Bloomberg quotes Evgeny Federov, a lawmaker for Vladimir Putin’s United Russia party: “The more gold a country has, the more sovereignty it will have if there’s a cataclysm with the dollar, the euro, the pound or any other reserve currency.”
Russia’s gold purchases also fit in with the argument that the more central banks tinker with monetary policy – in particular, employing the strategy of quantitative easing to help drive down borrowing costs and stimulate economic activity – the more they need to diversify their assets, particularly central banks in developing economies. Gold is seen as an alternative to flakey currencies.
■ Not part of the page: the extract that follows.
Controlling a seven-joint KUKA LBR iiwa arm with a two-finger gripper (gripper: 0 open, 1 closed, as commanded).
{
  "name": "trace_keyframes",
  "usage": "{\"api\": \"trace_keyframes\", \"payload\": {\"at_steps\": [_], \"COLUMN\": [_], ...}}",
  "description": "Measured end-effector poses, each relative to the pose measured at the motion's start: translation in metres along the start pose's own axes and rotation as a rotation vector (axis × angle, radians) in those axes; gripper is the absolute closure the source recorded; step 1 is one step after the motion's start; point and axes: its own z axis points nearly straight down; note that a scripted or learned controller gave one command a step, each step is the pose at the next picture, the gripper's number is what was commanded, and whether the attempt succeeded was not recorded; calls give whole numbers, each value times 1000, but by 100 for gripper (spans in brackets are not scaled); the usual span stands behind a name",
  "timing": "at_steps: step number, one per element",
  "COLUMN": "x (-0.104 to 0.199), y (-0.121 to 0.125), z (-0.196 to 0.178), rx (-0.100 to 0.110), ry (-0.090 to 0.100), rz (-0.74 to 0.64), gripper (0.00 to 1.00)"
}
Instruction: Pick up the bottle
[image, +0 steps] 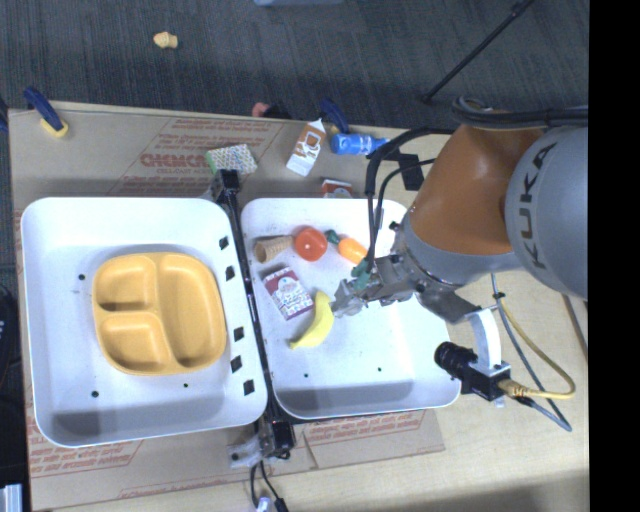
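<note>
We see the gripper (352, 296) low in the right bin (400, 385), just right of the banana (316, 322), finger state we cannot tell, bottle (350, 145) lying outside on the cardboard (150, 150) beyond the bin's far rim, well apart from the gripper.

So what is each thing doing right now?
Yellow tray: flat in the left bin.
Banana: lying in the right bin.
Tomato: resting in the right bin.
Red packet: flat, left of the banana.
End effector: low, beside the banana.
</note>
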Motion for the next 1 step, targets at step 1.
{"api": "trace_keyframes", "payload": {"at_steps": [1], "x": [-96], "y": [-18], "z": [76], "rx": [2], "ry": [1], "rz": [-4], "gripper": [100]}}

That is why central banks have recently switched from being net sellers of gold to net buyers.
Marcus Grubb, the head of investment research at the World Gold Council, told Bloomberg News that this switch is significant and “obviously a very positive one for the gold market.”
So why are gold prices ignoring such a bullish development?
Gold has been struggling since 2011, when it touched a high of $1,900 an ounce. Around that time, central banks were also touted as serious gold buyers. The Wall Street Journal reported on the World Gold Council’s report on central bank buying with the headline: “Central banks catch gold fever.”
But this enthusiastic reaction ignores a few things. First, Russian and Chinese gold buying has to be put into context: Their gold reserves aren’t that huge. According to Bloomberg, Russia’s total cache is 958 tonnes – good enough for a mere eighth-place ranking, or just an eighth of what the U.S. holds and about a third of what Germany holds.
And second, central bankers have never been seen as a good indicator of what investments are going to be hot: They were keen to sell gold at its low point a decade ago, so their embrace of gold today could easily be categorized as a contrarian indicator. Using the great fool theory of investing, central banks are the biggest fools.
And lastly, markets are forward-looking – and what they see today isn’t ongoing economic stimulus but rather an improving, if sluggish, global economy. In this environment, gold doesn’t cut it.